Staying a long time with our friends or family members would encourage us to eat more than when we eat alone. This is highlighted by a new study conducted by researchers at the University of Birmingham, England, whose first results have just been made public.
How to explain this phenomenon, called “social facilitation” by researchers? Previous academic studies have already shown that when we are in a group, we eat up to 48% more food than when we are alone. Another study concluded that obese women eat up to 29% more when accompanied than when they eat alone.
Birmingham researchers go further. Screening 42 pre-existing studies, they concluded that eating “socially” had a powerful effect on increasing dietary intake compared to eating alone.
According to them, the explanation of this mechanism can be found in our ancestry. In prehistoric times, hunter-gatherers shared food because it protected them against periods of food insecurity. It is the reminiscence of this survival mechanism that leads, even today, people to eat more when they are in the presence of their family or friends.
The researchers also looked at why this social facilitation has continued over the centuries, even though periods of food insecurity have become increasingly rare.
They identify three main ones. First, since eating with other people is more enjoyable, it could affect our consumption. It is also a question of social norms: while eating too much is acceptable when in the company of other people, it is badly accepted if this overconsumption of food takes place when you are alone. Finally, they found that providing food was associated with praise and recognition from friends and family, which strengthened social bonds.

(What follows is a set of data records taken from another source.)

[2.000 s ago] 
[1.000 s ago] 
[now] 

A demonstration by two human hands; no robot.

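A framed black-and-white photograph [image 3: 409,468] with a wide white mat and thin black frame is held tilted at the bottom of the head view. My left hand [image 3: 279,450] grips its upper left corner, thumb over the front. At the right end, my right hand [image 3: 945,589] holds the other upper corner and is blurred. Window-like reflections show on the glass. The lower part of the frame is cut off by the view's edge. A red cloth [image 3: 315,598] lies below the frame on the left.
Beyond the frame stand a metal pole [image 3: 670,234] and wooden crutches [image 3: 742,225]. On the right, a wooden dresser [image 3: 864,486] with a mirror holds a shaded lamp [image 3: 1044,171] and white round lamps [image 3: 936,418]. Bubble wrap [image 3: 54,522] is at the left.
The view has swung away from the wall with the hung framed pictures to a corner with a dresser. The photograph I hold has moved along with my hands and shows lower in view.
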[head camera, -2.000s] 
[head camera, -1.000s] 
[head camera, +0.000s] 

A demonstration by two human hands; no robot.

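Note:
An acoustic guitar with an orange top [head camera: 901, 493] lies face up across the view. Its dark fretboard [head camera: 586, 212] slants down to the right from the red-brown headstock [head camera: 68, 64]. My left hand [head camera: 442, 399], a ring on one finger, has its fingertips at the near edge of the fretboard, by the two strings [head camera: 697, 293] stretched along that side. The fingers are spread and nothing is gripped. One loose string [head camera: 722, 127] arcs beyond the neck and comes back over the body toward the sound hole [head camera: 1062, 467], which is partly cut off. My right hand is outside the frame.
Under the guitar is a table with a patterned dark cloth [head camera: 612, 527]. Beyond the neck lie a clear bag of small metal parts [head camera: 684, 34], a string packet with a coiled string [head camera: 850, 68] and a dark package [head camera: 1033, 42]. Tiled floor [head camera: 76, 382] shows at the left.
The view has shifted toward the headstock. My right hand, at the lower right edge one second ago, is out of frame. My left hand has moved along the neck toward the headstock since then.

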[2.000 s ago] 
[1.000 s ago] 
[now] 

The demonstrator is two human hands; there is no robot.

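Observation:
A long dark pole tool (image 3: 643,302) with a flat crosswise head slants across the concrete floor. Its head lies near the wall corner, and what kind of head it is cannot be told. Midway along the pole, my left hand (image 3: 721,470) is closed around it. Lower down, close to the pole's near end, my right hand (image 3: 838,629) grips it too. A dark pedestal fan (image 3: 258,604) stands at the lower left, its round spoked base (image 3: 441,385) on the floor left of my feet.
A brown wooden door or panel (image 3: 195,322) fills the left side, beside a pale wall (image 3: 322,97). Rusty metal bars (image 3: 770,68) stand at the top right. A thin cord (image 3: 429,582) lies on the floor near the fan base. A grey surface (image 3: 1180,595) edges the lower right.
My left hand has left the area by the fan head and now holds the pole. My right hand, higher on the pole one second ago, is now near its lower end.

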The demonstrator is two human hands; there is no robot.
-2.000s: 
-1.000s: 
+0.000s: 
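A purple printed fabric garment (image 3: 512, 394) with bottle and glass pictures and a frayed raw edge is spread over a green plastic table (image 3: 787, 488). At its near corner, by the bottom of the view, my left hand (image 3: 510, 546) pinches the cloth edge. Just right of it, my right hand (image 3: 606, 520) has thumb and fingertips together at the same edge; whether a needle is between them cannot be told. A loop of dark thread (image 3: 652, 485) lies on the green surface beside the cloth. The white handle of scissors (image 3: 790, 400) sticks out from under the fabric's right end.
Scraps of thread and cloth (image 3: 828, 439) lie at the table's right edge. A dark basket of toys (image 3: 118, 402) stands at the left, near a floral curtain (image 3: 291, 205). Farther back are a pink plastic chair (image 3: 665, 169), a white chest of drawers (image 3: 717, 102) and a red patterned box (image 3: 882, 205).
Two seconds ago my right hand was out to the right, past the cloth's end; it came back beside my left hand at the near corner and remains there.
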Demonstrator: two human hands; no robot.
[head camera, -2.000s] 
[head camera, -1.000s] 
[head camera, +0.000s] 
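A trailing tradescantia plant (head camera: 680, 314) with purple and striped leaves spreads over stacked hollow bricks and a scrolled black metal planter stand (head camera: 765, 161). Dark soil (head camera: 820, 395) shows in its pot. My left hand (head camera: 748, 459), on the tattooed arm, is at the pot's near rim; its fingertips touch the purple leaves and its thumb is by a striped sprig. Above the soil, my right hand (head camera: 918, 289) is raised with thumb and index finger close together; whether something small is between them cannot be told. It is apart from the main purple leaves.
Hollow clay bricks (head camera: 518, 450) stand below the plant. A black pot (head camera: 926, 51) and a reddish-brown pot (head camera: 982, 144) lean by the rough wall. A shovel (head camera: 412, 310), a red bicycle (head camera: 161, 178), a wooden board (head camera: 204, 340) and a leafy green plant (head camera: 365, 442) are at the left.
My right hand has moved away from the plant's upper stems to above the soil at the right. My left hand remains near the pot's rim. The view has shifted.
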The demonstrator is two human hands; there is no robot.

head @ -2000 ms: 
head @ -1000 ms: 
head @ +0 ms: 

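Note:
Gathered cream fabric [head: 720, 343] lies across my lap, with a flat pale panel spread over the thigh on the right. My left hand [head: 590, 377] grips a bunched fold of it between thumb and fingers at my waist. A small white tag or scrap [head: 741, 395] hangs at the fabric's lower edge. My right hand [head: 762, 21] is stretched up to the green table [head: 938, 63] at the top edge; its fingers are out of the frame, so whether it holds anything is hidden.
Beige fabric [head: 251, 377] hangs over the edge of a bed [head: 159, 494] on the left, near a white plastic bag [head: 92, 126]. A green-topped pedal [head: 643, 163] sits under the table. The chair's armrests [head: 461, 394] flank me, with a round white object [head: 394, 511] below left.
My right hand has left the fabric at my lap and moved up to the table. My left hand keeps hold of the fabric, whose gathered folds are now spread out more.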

For Helen Ruddock, research director at the University of Birmingham School of Psychology and co-author of the study, the way we eat when we are in the company of others says a lot about the image we want to project to others. “Previous research findings suggest that we often choose what (and how much) we eat based on the type of impression we want to convey about ourselves.” The evidence suggests that this can be particularly true for women who eat with men they want to impress and for obese people who want to avoid being judged for excess food,” she says.
The study finally points out that this social facilitation and social distribution of food could also influence unhealthy dietary intake: to be seen as one who eats more than others can lead to ostracism, which in turn reduces Food Safety.
To prevent this from happening, the solution is “to eat at least as much as the other members of the group. The individual members adapt their behavior to that of others, which favors a larger meal than in the absence of this social competition,” concludes Dr. Ruddock.